I hope you guys enjoy these. And please let me know if you find anything you want changed. If you really want those L cases I deleted because I thought them inferior, but you don't, let me know! I love getting email and in the past year I have gotten exactly 6 emails relating to ZBLL. And 2 were just thank you notes. I know that something must be wrong (for example, I put in the Anti-Sune images and mirror the Sune algs for the case rather hastily, so there could easily be mistakes there), and I want to know about it.

Anyway, I hope you guys had a great Thanksgiving and can spend your winter holidays (whichever one you celebrate) learning ZBLL.

Happy solving!
Simon Swanson


----------



## ianography (Nov 26, 2011)

You like ZBLL, don't you? 

Although I don't think that I'll ever learn ZBLL, it's still fun to look at.

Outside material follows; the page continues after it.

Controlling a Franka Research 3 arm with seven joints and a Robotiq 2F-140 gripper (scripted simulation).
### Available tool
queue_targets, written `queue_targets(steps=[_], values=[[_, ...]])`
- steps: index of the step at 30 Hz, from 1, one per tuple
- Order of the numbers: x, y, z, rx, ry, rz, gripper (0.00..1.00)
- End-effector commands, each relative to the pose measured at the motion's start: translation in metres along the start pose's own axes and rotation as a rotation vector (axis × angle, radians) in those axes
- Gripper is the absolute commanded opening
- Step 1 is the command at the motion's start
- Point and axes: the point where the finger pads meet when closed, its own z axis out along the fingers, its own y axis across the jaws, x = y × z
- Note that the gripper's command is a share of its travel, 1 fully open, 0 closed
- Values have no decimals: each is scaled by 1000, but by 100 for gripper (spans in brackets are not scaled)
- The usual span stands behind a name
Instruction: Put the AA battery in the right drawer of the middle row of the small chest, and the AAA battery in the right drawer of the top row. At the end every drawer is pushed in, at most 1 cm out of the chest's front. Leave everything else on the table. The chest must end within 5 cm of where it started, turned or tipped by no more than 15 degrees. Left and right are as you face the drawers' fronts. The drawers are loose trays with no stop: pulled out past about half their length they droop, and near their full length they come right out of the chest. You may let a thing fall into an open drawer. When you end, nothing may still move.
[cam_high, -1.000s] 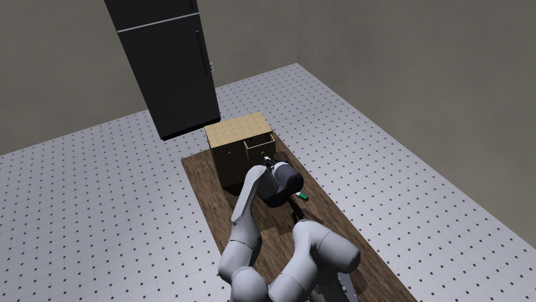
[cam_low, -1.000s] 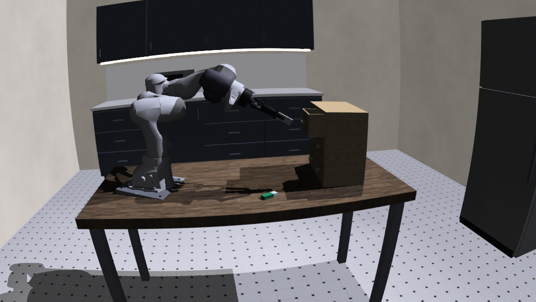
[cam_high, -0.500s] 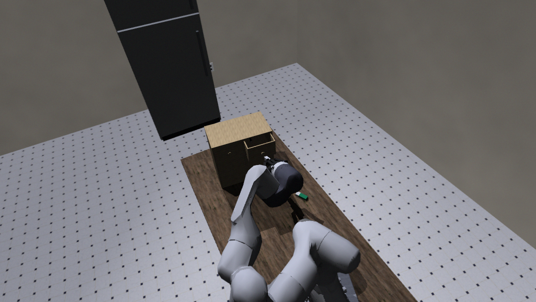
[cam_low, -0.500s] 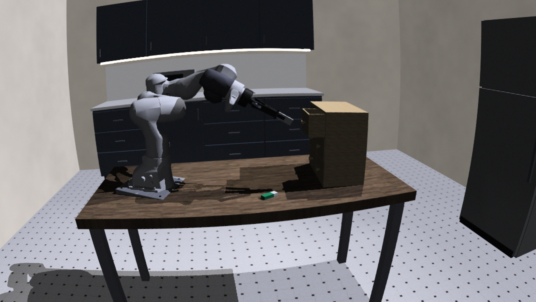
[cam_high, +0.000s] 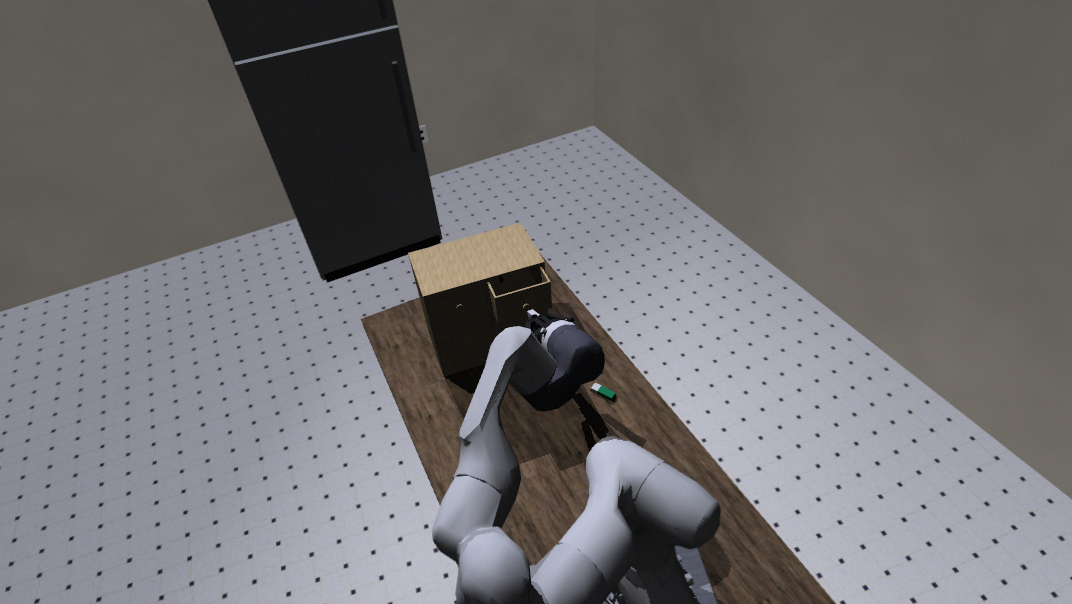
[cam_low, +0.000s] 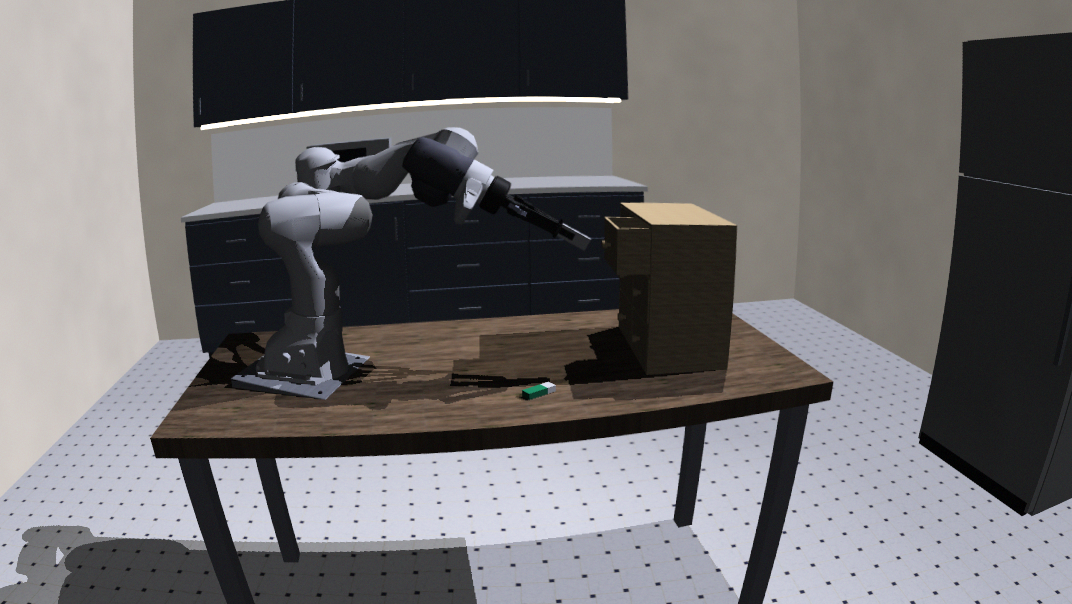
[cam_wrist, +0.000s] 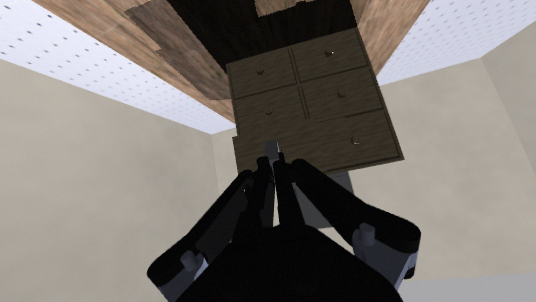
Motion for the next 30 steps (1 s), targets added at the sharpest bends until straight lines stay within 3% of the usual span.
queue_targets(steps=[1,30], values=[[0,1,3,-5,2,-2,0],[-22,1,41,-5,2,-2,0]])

Also, hoorah for Pacific Northwest! I'm just making wild guesses and saying that you're going to school at either WSU or Whitman.


----------



## eastamazonantidote (Nov 26, 2011)

Haha yeah I really like ZBLL. More than is healthy, really. I think most people are in your position: they like to look at it and maybe tinker a little bit but really will never attempt it.

And sorry, but I don't go to school in the region. I just changed my location because I'm home for Thanksgiving.


----------